Saved data entries

━━━━━━━━━━

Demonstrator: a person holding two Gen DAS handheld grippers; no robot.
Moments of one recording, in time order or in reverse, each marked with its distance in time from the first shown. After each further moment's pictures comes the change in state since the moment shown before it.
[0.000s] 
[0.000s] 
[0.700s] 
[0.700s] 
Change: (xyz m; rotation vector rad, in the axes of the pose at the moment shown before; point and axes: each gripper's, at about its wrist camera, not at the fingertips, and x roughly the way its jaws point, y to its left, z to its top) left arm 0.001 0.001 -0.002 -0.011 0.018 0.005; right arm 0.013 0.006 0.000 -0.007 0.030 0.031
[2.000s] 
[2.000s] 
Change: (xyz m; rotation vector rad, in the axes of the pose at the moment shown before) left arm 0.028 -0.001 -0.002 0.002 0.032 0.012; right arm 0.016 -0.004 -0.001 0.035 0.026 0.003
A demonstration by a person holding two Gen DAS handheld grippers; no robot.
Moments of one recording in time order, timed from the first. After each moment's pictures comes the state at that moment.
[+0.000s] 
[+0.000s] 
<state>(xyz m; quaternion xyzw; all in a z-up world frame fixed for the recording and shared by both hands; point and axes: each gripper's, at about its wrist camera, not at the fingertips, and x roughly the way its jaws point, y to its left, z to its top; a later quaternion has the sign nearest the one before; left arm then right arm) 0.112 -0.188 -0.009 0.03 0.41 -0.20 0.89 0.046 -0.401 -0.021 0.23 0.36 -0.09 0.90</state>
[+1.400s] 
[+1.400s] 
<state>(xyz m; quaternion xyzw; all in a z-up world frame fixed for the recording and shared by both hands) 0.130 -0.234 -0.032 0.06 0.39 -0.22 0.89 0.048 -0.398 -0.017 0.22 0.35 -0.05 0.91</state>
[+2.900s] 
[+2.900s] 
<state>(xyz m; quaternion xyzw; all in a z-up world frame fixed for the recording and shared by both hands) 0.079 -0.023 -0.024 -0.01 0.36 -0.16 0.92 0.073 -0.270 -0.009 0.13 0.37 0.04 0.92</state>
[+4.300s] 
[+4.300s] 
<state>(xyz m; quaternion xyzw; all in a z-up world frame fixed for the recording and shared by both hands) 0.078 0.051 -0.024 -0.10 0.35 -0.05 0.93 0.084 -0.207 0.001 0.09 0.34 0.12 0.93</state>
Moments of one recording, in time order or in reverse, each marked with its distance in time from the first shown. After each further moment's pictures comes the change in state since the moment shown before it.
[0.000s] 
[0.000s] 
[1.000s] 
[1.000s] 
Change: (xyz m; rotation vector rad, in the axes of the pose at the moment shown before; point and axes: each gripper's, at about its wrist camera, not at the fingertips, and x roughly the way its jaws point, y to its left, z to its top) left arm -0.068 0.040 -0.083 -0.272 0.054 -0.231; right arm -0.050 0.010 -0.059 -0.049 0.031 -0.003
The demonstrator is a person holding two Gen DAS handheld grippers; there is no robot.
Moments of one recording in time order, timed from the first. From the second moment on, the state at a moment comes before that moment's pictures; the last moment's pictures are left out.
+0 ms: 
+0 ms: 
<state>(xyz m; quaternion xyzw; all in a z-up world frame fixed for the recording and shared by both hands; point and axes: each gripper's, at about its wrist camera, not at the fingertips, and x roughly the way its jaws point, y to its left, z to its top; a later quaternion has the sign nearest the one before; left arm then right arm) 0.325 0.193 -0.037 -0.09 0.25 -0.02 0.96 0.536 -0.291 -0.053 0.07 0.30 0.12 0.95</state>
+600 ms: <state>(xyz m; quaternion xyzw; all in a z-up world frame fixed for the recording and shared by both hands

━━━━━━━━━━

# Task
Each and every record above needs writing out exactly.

# Your solution
Demonstrator: a person holding two Gen DAS handheld grippers; no robot.
Moments of one recording, in time order or in reverse, each marked with its distance in time from the first shown. After each further moment's pictures comes the change in state since the moment shown before it.
[0.000s] 
[0.000s] 
[0.700s] 
[0.700s] 
Change: (xyz m; rotation vector rad, in the axes of the pose at the moment shown before; point and axes: each gripper's, at about its wrist camera, not at the fingertips, and x roughly the way its jaws point, y to its left, z to its top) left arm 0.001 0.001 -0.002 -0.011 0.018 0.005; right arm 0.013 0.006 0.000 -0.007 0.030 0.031
[2.000s] 
[2.000s] 
Change: (xyz m; rotation vector rad, in the axes of the pose at the moment shown before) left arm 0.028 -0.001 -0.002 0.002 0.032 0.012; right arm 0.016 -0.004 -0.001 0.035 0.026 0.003
A demonstration by a person holding two Gen DAS handheld grippers; no robot.
Moments of one recording in time order, timed from the first. After each moment's pictures comes the state at that moment.
[+0.000s] 
[+0.000s] 
<state>(xyz m; quaternion xyzw; all in a z-up world frame fixed for the recording and shared by both hands; point and axes: each gripper's, at about its wrist camera, not at the fingertips, and x roughly the way its jaws point, y to its left, z to its top; a later quaternion has the sign nearest the one before; left arm then right arm) 0.112 -0.188 -0.009 0.03 0.41 -0.20 0.89 0.046 -0.401 -0.021 0.23 0.36 -0.09 0.90</state>
[+1.400s] 
[+1.400s] 
<state>(xyz m; quaternion xyzw; all in a z-up world frame fixed for the recording and shared by both hands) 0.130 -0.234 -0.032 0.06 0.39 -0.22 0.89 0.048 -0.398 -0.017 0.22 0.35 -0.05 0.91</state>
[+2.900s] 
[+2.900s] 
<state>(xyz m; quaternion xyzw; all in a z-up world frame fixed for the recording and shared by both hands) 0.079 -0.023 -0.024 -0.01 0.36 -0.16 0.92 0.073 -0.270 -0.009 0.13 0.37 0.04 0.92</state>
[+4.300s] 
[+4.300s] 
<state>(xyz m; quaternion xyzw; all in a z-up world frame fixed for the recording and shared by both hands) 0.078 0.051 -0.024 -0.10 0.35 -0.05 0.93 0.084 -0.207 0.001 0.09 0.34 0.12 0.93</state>
Moments of one recording, in time order or in reverse, each marked with its distance in time from the first shown. After each further moment's pictures comes the change in state since the moment shown before it.
[0.000s] 
[0.000s] 
[1.000s] 
[1.000s] 
Change: (xyz m; rotation vector rad, in the axes of the pose at the moment shown before; point and axes: each gripper's, at about its wrist camera, not at the fingertips, and x roughly the way its jaws point, y to its left, z to its top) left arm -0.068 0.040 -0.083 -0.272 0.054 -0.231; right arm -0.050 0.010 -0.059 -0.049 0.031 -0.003
The demonstrator is a person holding two Gen DAS handheld grippers; there is no robot.
Moments of one recording in time order, timed from the first. From the second moment on, the state at a moment comes before that moment's pictures; the last moment's pictures are left out.
+0 ms: 
+0 ms: 
<state>(xyz m; quaternion xyzw; all in a z-up world frame fixed for the recording and shared by both hands; point and axes: each gripper's, at about its wrist camera, not at the fingertips, and x roughly the way its jaws point, y to its left, z to its top; a later quaternion has the sign nearest the one before; left arm then right arm) 0.325 0.193 -0.037 -0.09 0.25 -0.02 0.96 0.536 -0.291 -0.053 0.07 0.30 0.12 0.95</state>
+600 ms: <state>(xyz m; quaternion xyzw; all in a z-up world frame fixed for the recording and shared by both hands

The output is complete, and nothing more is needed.